Collected material:
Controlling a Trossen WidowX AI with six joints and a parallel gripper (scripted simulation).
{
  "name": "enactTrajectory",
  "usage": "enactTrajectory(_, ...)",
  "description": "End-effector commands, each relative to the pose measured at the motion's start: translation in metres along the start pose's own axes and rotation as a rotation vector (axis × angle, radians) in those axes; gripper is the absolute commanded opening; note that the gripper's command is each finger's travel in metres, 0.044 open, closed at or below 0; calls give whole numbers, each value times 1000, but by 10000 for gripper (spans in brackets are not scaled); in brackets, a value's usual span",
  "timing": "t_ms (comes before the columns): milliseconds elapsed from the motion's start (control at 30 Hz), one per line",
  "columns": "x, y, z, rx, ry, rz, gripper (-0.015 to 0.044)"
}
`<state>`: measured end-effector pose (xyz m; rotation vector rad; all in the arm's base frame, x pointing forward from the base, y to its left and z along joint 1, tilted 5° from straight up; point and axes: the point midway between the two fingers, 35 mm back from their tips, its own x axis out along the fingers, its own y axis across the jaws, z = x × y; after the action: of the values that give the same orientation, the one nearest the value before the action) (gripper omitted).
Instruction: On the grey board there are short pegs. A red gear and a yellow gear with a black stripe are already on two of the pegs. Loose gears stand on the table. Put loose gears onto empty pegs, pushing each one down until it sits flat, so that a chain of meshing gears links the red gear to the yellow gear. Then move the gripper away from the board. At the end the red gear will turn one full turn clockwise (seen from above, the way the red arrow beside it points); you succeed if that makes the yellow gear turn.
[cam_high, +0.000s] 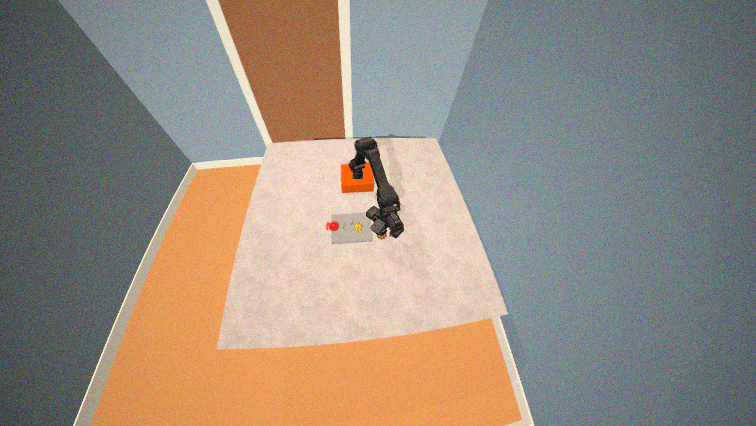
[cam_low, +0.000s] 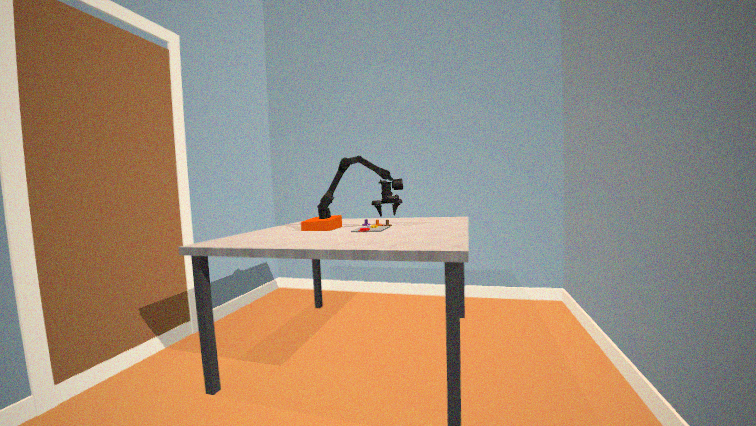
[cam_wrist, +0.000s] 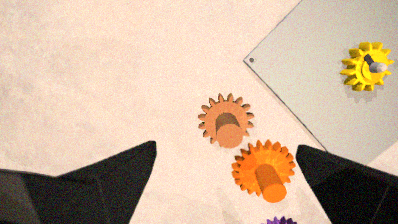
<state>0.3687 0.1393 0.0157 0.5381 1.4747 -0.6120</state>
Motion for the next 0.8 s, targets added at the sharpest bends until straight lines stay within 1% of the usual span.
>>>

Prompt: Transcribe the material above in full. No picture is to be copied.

The answer:
Controlling a Trossen WidowX AI with six joints and a parallel gripper (scripted simulation).
{
  "name": "enactTrajectory",
  "usage": "enactTrajectory(_, ...)",
  "description": "End-effector commands, each relative to the pose measured at the motion's start: translation in metres along the start pose's own axes and rotation as a rotation vector (axis × angle, radians) in those axes; gripper is the absolute commanded opening; note that the gripper's command is each finger's travel in metres, 0.044 open, closed at or below 0; calls give whole numbers, each value times 1000, but by 10000 for gripper (spans in brackets are not scaled); in brackets, a value's usual span",
  "timing": "t_ms (comes before the columns): milliseconds elapsed from the motion's start (control at 30 Hz), one per line",
  "columns": "x, y, z, rx, ry, rz, gripper (-0.015 to 0.044)"
}
`<state>`: measured end-effector pose (xyz m; rotation vector rad; all in the arm's base frame, x pointing forward from the base, y to its left and z along joint 1, tilted 5° from straight up; point and axes: the point midway between the two fingers, 35 mm back from their tips, its own x axis out along the fingers, its own y axis across the jaws, z = x × y; after the action: of the values that give the same orientation, the one nearest the value before the action) (gripper omitted).
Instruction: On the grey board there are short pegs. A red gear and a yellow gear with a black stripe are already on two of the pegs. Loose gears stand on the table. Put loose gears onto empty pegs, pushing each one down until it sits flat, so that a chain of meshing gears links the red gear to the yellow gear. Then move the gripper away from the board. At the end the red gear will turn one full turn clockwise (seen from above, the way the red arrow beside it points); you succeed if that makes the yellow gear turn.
[cam_high, +0.000s] 
[cam_low, +0.000s] 
[cam_wrist, +0.000s] 
<state>0.3687 0.1393 0.0157 0.5381 1.4747 -0.6120</state>
Motion for the next 0.8 s, targets added at the sharpest bends until straight lines stay within 1% of the usual span.
>>>

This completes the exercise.